Brightflag expands through COVID recession, as companies place greater scrutiny on legal spend

Companies willing to pay premium for strategic advice, demand more efficiency in routine work

Brightflag expands through COVID recession, as companies place greater scrutiny on legal spend
Alex Kelly, COO of Brightflag

As the COVID-19 economic downturn forced organizations into belt-tightening mode, the AI-powered legal spend and matter management platform Brightflag saw significant growth in 2020, which it plans to continue throughout 2021.

Last year, the company nearly doubled its annual recurring revenue, and it plans a 60-employee hiring spree in 2021. In December of last year, the company raised $28 million in a growth equity investment, led by specialist investor One Peak. Brightflag said it plans to use the funding to expand its international operations and accelerate product innovation.

Brightflag cites a recent Gartner survey to show how tapering legal spending is “becoming a key priority for businesses,” amid the COVID recession. The number of corporate legal operations leaders who are “responsible for coordinating law firm billing and tracking outside counsel spend metrics” surged by 53 and 32 per cent respectively, said Brightflag.

Corporate lawyer Alex Kelly and legal-software manager Ian Nolan founded Brightflag in Dublin, Ireland in 2014. Currently, Kelly is Brightflag’s chief operating officer and Nolan is CEO. In their respective former roles, both had noticed that while companies were spending tens of millions each year on legal services, because of the hourly rate billing model it was difficult to assess the effectiveness of that output. It also gave organizations limited predictability in their external legal costs. Nolan also believed the billing model slowed the adoption of legal tech software, says Kelly.

“So we came together and built a platform… underpinned by AI machine learning, which essentially reads and understands line-item-invoicing data that corporate law firms submit to their clients and automatically classifies the work across multiple different dimensions and gives visibility to the analysis,” he says.

The technology gives general counsel a “top-level” view of the company’s legal spend – how much is spent with each firm, in each region and each legal practice area – which allows them, for example, to make the business case for in-sourcing certain legal work, says Kelly.

“We've seen this very recently with a large global logistics client that built a business case with their finance team for insourcing part of their litigation work that was being resourced with law firms, because they could build an internal team at a fraction of the cost to deliver that work,” he says.

“Our clients are essentially developing a law-firm scorecard that gives them a holistic, data-driven view of the health of the relationship with each of the firms that they use.”

The platform also allows for qualitative feedback on the work being delivered. At the end of a legal matter, the in-house lawyer completes an automated survey, where they evaluate the quality of the legal advice, the firm’s responsiveness and its level of commercial understanding, says Kelly. That information is aggregated with other metrics such as diversity and inclusion data.

Equipped with a deeper understanding of where dollars are going and what they are achieving, Kelly has identified patterns in how organizations are responding. In litigation, M&A work and strategic advice, clients are staying with “tier-one” firms. For the more routine, less complex elements of those matters, such as discovery or due diligence, the clients are engaging with alternative service providers and technology “to a greater extent.” 

“So law firms are obviously having to adapt to that,” he says.

“What I'm seeing from our corporate legal department clients is though our technology, they're building this really rich data set to understand the strategic importance of all of their matters, to understand the level of risk associated with them and to understand the value, essentially, of the matter to the organization,” he says. “And they're increasingly ensuring that the decisions they make about what they pay for the legal work relating to that matter aligns with its strategic importance with it the level of risk that is associated with it.”
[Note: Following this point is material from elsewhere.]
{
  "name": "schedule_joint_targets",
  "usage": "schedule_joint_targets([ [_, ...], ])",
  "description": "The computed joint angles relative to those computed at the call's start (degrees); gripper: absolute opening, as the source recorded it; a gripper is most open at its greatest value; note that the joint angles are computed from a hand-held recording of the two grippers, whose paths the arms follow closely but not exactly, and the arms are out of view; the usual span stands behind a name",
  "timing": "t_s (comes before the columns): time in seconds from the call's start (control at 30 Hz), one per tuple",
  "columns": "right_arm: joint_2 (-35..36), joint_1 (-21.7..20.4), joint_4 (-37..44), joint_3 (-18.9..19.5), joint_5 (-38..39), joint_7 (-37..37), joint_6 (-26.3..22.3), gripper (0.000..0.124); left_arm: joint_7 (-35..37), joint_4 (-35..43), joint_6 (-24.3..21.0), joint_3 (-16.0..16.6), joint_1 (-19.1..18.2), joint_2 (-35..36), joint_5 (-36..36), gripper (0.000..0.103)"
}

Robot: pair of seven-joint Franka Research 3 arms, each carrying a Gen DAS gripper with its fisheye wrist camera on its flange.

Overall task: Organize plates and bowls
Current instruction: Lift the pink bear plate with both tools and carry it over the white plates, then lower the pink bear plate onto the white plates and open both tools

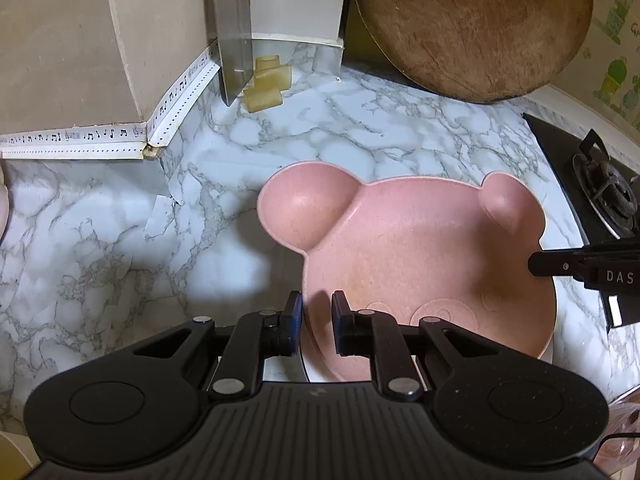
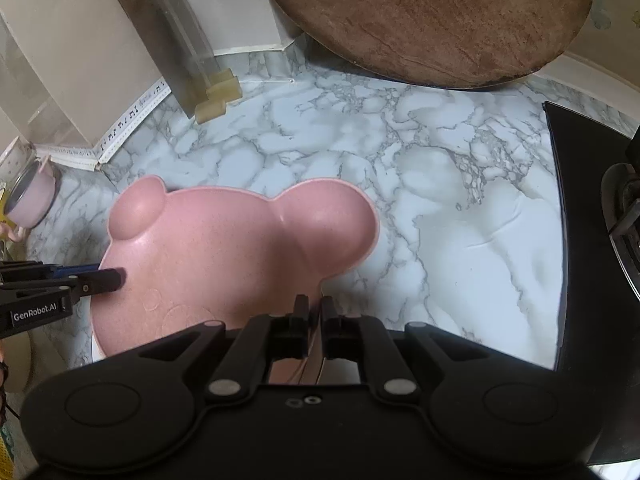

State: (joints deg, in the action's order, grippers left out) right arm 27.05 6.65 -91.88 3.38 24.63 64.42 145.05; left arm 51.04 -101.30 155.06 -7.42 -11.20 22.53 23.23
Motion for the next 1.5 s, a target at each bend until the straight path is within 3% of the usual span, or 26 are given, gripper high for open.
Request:
schedule_joint_targets([
  [0.23,-0.88,0.52,-1.55,-0.23,-0.75,-0.12,1.66,0.008,1.01,-0.64,-0.29,-0.4,0.23,-0.5,-0.6,0.015],
  [0.47,-2.47,0.7,-3.41,-0.38,-0.74,0.38,3.43,0.017,1.39,-1.09,-0.74,-0.57,0.27,-0.87,-0.92,0.015],
  [0.7,-5.73,0.3,-7.2,0.54,1.31,-1.89,5.55,0.022,3.34,-3.91,1.45,-1.41,1.09,-2.74,-2.43,0.015],
  [0.9,-8.77,0.66,-10.7,1.26,3.98,-4.23,7.27,0.032,1.68,-6.99,4.03,-0.29,0.25,-5.41,-0.09,0.016],
  [0.97,-9.87,0.82,-11.91,1.59,5.24,-5.21,8.01,0.037,0.52,-8.12,4.83,0.06,0.08,-6.47,1.01,0.019],
  [1.13,-12.38,1.75,-14.47,1.89,7.67,-6.45,9.73,0.047,-5.01,-12.01,7.93,1.84,-0.74,-10.0,6.91,0.053],
  [1.3,-14.83,2.37,-16.26,2.77,11.32,-9.85,10.51,0.058,-9.53,-15.72,9.19,1.75,0.15,-14.05,11.24,0.053],
  [1.4,-16.57,2.81,-17.57,3.52,15.28,-13.61,11.46,0.072,-12.27,-18.32,10.38,1.57,1.08,-16.8,14.14,0.054],
  [1.5,-17.78,3.93,-18.51,3.76,17.64,-16.55,12.76,0.081,-15.98,-20.84,11.26,1.29,2.32,-19.63,17.47,0.064],
])
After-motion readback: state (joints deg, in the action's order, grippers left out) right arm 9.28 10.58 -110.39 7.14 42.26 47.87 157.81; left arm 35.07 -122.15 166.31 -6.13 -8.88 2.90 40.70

While clients want cost-savings, generally, Kelly says they are willing to pay a premium for strategic advice where there is added value. They are seeking greater efficiency in the routine and less complicated work.

“Law firms [are] understanding that dynamic and ensuring that they are essentially eliminating the inefficiencies in how they're delivering the work and understanding that on the more strategic matters, they can still charge a premium for that work where they're adding real value and clients will be prepared to pay for it. But it's in the other areas that they need to be driving greater efficiency or accepting the fact that the corporate legal department will either look to automate that work or have that service delivered in a way that is more cost effective.”